Why Choose Mediation and Arbitration For Your Medical Malpractice Case?

All medical malpractice claims will require ample time, money, and resources to litigate. They also require an in-depth understanding and knowledge of complicated negligence and medical laws and issues. On the other hand, resolving disputes and negotiating settlements through mediation or arbitration provides significant advantages over litigating malpractice cases.

Medical malpractice claims are especially suitable for mediation and arbitration due to the uncertainty of winning a jury trial, the blow to the health care provider’s reputation, and the emotional stress of litigation, among many others.
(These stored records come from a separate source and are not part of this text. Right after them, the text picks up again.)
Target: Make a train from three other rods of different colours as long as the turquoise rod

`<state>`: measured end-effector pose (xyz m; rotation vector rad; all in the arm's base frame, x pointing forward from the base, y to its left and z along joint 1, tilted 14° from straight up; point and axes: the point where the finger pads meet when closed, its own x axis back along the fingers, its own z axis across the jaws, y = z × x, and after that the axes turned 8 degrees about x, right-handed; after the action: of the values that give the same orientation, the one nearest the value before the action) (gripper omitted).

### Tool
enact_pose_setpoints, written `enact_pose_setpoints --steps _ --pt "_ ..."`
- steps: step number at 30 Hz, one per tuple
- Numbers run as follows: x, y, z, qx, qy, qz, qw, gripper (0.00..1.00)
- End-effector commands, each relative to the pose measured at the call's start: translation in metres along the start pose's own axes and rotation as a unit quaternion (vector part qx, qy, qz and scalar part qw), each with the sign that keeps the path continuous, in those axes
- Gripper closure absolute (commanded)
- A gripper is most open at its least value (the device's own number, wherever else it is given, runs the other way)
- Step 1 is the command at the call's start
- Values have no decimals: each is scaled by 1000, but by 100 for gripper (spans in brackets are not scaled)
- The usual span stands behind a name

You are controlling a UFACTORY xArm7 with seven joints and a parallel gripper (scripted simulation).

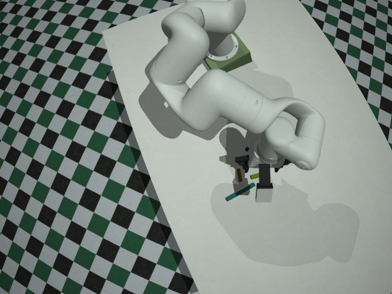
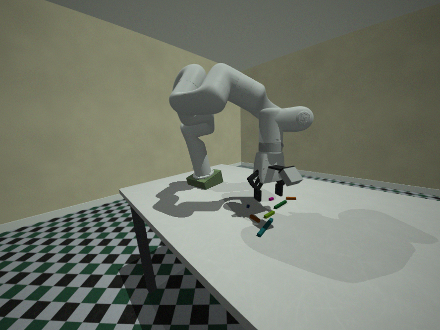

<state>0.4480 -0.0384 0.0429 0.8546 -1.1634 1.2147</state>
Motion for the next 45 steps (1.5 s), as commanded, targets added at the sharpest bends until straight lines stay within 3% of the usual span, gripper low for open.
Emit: enact_pose_setpoints --steps 1,7,13,45 --pt "2 -5 8 83 -5 -5 996 0" --pt "2 -10 18 168 -5 -3 986 0" --pt "2 -11 21 190 -5 -3 982 0" --pt "2 -12 22 194 -5 -3 981 0"
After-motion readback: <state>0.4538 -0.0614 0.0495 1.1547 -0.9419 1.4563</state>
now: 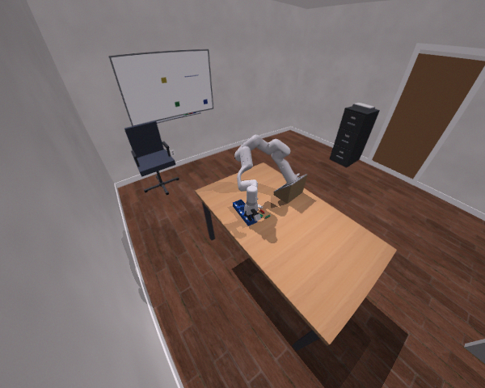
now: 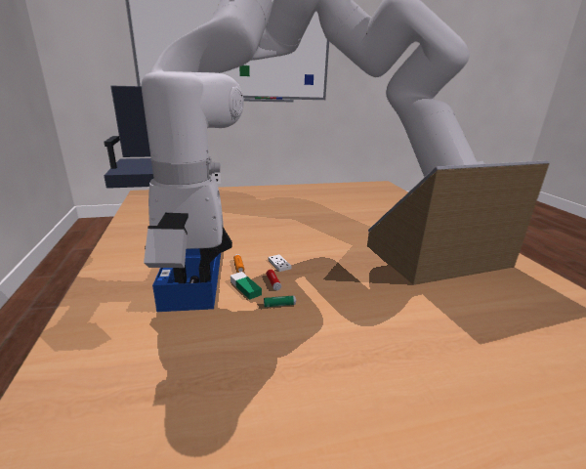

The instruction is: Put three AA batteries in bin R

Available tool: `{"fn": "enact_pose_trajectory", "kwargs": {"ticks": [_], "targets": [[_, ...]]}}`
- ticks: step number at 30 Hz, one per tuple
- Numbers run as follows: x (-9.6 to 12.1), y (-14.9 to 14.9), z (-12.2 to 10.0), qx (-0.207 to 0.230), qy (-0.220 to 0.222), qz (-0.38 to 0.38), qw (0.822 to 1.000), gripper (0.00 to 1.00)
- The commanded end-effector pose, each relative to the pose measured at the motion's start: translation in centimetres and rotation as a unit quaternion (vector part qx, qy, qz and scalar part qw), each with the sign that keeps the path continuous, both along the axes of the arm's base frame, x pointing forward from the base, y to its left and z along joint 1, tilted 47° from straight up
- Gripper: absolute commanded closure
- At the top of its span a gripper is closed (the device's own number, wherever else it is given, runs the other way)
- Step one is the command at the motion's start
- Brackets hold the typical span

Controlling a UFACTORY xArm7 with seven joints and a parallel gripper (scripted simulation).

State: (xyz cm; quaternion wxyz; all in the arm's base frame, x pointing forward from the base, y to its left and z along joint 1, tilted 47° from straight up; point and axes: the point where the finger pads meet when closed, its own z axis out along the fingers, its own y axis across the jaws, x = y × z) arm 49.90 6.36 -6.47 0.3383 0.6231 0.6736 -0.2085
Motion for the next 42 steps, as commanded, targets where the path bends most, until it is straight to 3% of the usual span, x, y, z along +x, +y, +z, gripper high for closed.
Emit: {"fn": "enact_pose_trajectory", "kwargs": {"ticks": [1, 21, 26, 39, 42], "targets": [[0.0, 0.8, 0.5, 0.002, -0.001, 0.002, 1.000, 0.72], [-0.5, 2.3, 2.0, 0.002, -0.001, 0.002, 1.000, 0.72], [-0.9, 3.8, 3.5, 0.002, -0.001, 0.002, 1.000, 0.72], [-0.9, 3.8, 3.5, 0.002, -0.001, 0.002, 1.000, 0.72], [-3.3, 4.1, 2.7, -0.013, 0.051, 0.053, 0.997, 0.72]]}}
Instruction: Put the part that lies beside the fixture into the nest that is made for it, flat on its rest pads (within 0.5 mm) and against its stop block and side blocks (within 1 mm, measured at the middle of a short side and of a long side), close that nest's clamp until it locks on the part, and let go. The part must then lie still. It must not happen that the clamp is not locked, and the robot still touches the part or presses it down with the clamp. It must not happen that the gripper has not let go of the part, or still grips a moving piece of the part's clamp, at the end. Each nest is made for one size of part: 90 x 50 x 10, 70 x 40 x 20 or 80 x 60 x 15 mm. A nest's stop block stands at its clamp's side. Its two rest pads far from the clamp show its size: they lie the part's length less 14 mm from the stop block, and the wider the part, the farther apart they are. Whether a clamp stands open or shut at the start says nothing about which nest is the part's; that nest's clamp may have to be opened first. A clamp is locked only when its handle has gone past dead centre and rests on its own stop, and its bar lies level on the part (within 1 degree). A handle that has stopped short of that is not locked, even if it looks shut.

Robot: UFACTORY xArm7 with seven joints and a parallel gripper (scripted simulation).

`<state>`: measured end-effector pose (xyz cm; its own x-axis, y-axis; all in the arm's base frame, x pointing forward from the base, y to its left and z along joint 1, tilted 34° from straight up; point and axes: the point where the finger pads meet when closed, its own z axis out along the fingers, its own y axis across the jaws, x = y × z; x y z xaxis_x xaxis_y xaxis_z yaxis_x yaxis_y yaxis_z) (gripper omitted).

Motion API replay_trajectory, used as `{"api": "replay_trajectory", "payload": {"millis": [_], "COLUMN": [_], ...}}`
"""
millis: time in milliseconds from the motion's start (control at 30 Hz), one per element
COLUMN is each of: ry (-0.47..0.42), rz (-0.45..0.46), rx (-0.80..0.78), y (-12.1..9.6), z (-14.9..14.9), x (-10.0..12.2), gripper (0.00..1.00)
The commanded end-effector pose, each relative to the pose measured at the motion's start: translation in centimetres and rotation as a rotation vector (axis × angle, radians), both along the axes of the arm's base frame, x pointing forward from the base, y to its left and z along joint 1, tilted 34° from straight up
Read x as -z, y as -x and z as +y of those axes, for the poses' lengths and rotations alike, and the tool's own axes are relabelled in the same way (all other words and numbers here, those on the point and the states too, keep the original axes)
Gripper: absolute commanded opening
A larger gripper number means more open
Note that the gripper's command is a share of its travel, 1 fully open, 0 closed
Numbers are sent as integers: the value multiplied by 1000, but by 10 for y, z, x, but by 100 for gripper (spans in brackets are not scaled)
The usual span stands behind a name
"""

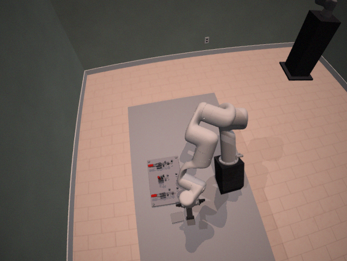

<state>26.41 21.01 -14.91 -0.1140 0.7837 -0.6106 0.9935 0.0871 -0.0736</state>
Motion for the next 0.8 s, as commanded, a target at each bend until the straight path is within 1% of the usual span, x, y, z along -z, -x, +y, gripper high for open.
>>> {"api": "replay_trajectory", "payload": {"millis": [0, 33, 100, 200, 300, 333, 367, 533, 633, 667, 767], "ry": [-4, -4, -8, -12, -19, -19, -24, -37, -38, -49, -58], "rz": [-102, -102, -182, -229, -303, -306, -345, -448, -454, -523, -570], "rx": [97, 97, 184, 236, 320, 323, 367, 487, 493, 575, 632], "y": [-11, -11, -20, -26, -34, -34, -38, -49, -50, -56, -61], "z": [-3, -3, -7, -10, -13, -13, -15, -20, -21, -24, -26], "x": [-10, -10, -18, -22, -30, -31, -35, -47, -47, -55, -61], "gripper": [100, 100, 100, 100, 100, 100, 100, 100, 100, 100, 100]}}
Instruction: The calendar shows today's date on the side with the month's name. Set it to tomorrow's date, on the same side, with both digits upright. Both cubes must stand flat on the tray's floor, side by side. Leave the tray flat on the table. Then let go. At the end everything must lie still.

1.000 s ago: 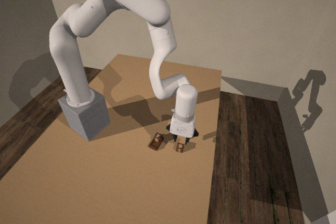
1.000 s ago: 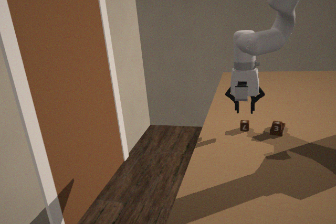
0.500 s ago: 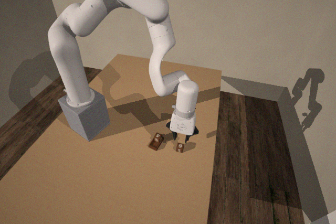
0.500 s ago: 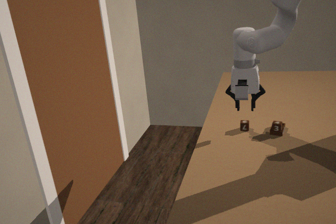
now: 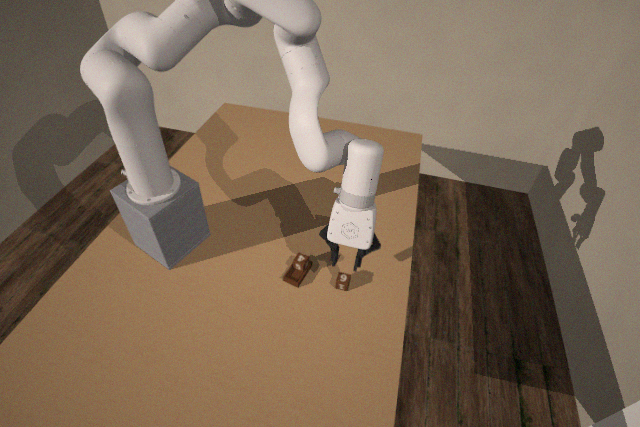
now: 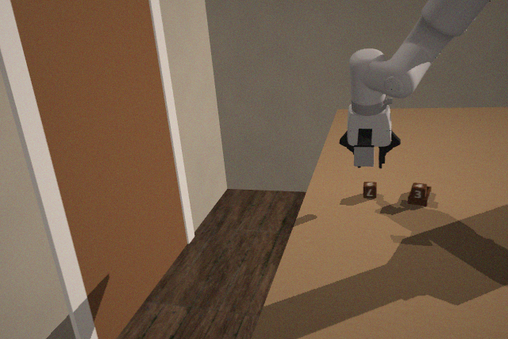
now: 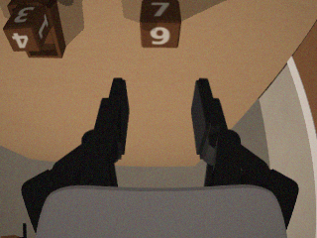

Both ADR options also avoid the high cost of litigation and ensure prompt recovery (if successful) minus the extra costs, time, resources, and uncertainty related to post-trial appeals and motions.

Arbitration and mediation are also great options for resolving outstanding disputes or negotiating a non-binding agreement, even if the claim does not settle. Please do not hesitate to schedule a mediation by contacting our office or using the scheduling link on this site.

How Do Medical Malpractice Mediation and Arbitration Differ?

During mediation, a trained and neutral mediator will work with the parties involved to resolve their dispute. In arbitration, a trained and neutral arbitrator will serve as the judge who will decide the outcome of the case. While mediation may not work in some cases, it enables disputing parties to work together and resolve their dispute. With arbitration, the disputing parties will not get to decide the outcome of the case, but it will be concluded.

What is Med-Arb for Medical Malpractice Cases?

Med-Arb, which refers to mediation and arbitration, combines and offers the benefits of mediation and arbitration. With this hybrid ADR technique, disputing parties will try to reach an agreement regarding their malpractice case with help from a mediator. If their issues cannot be resolved through mediation, they can try arbitration next.

The mediator will work with the arbitrator, who will judge the case or, if qualified, can also be the arbitrator. Med-arb is an effective and cost-efficient ADR technique that can help resolve disputes amicably and promptly instead of taking a medical malpractice claim to trial.